Les différents objectifs spécifiques qui y sont rattachés sont les suivants :

- la production soutenue des ressources en faune sauvage et l’organisation de toutes les formes d’utilisation durable de la faune
- la contribution au maintien des équilibres écologiques, à l’optimisation de la diversité biologique et au bien être des populations riveraines ;
- la promotion de la recherche appliquée en vue d’identifier les formes de gestion durable de la faune sauvage.

POPULATION

Les populations de la région du Ranch appartiennent en majorité au groupe ethnique Gourounsi qui représente 5% de la population burkinabè.

Selon la littérature, l’histoire ancienne des populations gourounsi qui vivent actuellement dans la zone est peu connue, mais selon certaines sources, cette ethnie était déjà présente au centre du pays à l’arrivée des envahisseurs mossi au XIIème siècle.

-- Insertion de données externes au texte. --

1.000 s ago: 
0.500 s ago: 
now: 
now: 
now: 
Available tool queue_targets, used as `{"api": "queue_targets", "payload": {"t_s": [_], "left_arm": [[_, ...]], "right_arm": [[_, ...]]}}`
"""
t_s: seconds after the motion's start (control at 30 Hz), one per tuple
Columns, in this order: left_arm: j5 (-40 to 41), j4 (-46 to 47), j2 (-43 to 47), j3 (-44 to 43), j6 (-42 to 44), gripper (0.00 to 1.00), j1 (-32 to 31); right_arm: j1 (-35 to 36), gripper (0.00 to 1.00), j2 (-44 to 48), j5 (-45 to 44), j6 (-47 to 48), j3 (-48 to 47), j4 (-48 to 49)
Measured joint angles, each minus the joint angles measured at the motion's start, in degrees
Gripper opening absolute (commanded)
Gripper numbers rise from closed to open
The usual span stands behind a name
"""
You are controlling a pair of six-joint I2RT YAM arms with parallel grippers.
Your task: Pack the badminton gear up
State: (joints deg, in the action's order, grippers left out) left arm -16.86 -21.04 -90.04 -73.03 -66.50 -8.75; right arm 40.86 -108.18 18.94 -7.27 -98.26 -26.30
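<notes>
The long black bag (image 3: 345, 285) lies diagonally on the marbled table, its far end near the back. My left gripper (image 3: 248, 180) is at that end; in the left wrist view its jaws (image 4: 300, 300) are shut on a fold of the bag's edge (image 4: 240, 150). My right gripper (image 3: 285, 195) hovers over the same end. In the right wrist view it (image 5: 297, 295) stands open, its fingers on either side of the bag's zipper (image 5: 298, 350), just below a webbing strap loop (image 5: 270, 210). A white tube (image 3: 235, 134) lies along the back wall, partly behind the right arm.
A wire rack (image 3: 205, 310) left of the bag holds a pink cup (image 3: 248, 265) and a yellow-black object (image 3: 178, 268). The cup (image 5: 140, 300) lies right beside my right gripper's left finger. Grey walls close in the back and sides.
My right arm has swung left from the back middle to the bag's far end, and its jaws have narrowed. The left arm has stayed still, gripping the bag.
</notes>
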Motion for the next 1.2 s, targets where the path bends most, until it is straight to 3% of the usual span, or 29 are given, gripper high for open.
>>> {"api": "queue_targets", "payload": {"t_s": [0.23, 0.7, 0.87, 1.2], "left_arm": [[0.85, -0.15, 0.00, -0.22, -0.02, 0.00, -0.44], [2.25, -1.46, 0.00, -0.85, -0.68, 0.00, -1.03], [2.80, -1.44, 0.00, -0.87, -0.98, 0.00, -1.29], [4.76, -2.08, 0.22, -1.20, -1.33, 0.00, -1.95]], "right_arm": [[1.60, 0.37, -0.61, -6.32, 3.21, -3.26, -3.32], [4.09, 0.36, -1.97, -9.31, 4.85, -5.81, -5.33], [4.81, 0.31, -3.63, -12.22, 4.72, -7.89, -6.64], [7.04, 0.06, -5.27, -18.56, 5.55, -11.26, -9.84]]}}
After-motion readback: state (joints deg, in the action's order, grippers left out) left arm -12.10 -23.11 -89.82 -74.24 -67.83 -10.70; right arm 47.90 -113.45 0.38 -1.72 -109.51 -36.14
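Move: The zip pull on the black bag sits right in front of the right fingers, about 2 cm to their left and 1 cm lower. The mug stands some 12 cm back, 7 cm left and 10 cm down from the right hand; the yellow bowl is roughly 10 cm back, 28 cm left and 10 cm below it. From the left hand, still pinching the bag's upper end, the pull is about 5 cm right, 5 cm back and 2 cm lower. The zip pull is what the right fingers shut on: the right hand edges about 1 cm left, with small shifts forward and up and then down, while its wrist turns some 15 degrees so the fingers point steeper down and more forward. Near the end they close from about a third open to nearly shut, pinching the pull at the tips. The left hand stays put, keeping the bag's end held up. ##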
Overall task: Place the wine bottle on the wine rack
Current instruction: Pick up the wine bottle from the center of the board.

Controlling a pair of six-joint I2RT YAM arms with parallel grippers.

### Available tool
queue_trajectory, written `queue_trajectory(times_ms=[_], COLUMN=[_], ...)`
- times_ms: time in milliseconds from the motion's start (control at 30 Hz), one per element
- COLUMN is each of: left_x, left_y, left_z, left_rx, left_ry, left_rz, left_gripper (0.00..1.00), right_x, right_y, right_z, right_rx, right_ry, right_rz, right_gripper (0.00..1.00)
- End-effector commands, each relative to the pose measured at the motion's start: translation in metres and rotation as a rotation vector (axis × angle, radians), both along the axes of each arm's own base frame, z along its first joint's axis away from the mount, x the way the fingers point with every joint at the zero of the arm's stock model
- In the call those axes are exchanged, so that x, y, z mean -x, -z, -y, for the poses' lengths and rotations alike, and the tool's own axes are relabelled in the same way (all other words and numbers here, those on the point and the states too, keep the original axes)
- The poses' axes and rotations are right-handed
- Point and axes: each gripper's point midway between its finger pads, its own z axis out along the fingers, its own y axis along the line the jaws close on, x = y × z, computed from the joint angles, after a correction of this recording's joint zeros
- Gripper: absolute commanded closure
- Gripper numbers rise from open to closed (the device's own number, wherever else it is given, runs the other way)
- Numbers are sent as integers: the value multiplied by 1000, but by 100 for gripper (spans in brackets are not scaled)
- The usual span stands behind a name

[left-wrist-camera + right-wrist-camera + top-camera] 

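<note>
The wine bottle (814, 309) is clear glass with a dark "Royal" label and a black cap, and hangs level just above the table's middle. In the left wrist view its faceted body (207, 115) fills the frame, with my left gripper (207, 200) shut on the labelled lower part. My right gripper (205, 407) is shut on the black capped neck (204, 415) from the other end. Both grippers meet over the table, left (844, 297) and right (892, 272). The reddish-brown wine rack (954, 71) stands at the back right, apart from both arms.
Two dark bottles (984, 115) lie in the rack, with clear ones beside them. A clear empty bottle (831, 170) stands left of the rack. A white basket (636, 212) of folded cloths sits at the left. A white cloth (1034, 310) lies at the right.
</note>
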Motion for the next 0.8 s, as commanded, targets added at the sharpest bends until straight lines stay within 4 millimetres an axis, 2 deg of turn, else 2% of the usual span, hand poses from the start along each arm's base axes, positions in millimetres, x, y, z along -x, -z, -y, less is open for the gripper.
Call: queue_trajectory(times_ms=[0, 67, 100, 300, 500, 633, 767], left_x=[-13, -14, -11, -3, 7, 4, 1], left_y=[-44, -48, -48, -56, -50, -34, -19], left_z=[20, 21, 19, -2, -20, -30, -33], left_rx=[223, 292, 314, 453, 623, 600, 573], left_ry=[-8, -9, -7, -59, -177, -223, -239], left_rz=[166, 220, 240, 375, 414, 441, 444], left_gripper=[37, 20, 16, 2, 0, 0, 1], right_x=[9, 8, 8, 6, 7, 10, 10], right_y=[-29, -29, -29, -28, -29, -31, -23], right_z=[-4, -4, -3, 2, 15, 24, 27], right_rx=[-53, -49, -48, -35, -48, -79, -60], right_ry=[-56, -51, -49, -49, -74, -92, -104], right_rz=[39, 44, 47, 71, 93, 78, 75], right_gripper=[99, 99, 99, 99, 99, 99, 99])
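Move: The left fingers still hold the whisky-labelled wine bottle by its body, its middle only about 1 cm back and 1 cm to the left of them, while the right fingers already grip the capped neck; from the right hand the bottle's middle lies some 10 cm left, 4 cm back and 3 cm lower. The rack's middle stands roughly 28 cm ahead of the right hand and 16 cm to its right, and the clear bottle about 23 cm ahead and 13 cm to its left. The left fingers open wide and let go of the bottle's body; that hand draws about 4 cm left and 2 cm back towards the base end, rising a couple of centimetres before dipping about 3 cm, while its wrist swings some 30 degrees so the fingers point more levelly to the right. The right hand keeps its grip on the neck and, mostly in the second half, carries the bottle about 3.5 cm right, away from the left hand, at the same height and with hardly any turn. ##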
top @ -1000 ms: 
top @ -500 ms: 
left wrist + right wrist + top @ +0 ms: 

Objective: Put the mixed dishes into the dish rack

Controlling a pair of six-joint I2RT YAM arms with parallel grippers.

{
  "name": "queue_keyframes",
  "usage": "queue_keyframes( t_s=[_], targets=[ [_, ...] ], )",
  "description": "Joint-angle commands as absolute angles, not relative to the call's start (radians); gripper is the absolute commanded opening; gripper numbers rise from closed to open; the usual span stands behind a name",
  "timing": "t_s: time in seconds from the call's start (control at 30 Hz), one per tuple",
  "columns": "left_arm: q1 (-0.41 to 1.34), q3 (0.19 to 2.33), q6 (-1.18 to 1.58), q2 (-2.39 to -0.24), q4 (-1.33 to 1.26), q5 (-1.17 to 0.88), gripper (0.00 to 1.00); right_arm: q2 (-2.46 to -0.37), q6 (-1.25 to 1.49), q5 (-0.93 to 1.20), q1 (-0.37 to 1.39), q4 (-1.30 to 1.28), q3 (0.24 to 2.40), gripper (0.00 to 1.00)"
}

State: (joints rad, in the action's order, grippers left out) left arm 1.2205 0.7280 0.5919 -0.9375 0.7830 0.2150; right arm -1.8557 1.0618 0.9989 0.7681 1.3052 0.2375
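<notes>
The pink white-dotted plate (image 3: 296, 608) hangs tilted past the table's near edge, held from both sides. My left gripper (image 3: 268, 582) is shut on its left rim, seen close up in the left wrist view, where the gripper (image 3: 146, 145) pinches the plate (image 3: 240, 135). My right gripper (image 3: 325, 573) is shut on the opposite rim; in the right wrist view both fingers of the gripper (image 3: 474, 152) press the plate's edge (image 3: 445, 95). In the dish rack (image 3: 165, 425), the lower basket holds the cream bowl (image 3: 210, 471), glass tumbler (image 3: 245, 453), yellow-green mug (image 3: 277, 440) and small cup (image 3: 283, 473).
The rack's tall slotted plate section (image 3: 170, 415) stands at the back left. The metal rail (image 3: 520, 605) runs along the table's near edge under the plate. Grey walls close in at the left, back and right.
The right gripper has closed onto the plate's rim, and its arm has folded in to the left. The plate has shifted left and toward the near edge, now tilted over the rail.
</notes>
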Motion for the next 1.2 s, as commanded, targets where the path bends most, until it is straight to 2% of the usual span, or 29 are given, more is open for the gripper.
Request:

Les Gourounsi ont migré progressivement dans les villages actuels en plusieurs étapes. Vers les 16 ème et 19 ème siècles ils ont été pillés et décimés par les invasions et les razzias des Mossi venant du centre du pays et par les Zaberma et les Djerma en provenance respectivement du Niger et du Nord Ghana qui venaient chercher des esclaves.

Dans les années 1950, l’onchocercose et la trypanosomiase qui sévissaient le long des rivières ont entraîné une forte mortalité au sein des populations, allant même jusqu’à l’extinction de certains villages (Doua, Koum, Sakaro, Yaro). Les populations riveraines actuelles seraient donc originaires du plateau central du Burkina, du Niger ou du Nord Ghana.

Dans les années 1970, suite aux grandes sécheresses, la région a connu une autre phase de peuplement avec l’arrivée des ethnies mossi, bissa et peul à la recherche de terres cultivables.

Onze (11) villages sont riverains au Ranch de Gibier de Nazinga. Ce sont :
Oualem, Saro, Boassan, Koumbili, Natiédougou, Kontioro et Sya relevant administrativement de la commune de Guiaro et Tiakané de la commune de Pô dans la province du Nahouri ; Tassyan, Kounou et Boala de la commune de Biéha dans la province de la Sissili.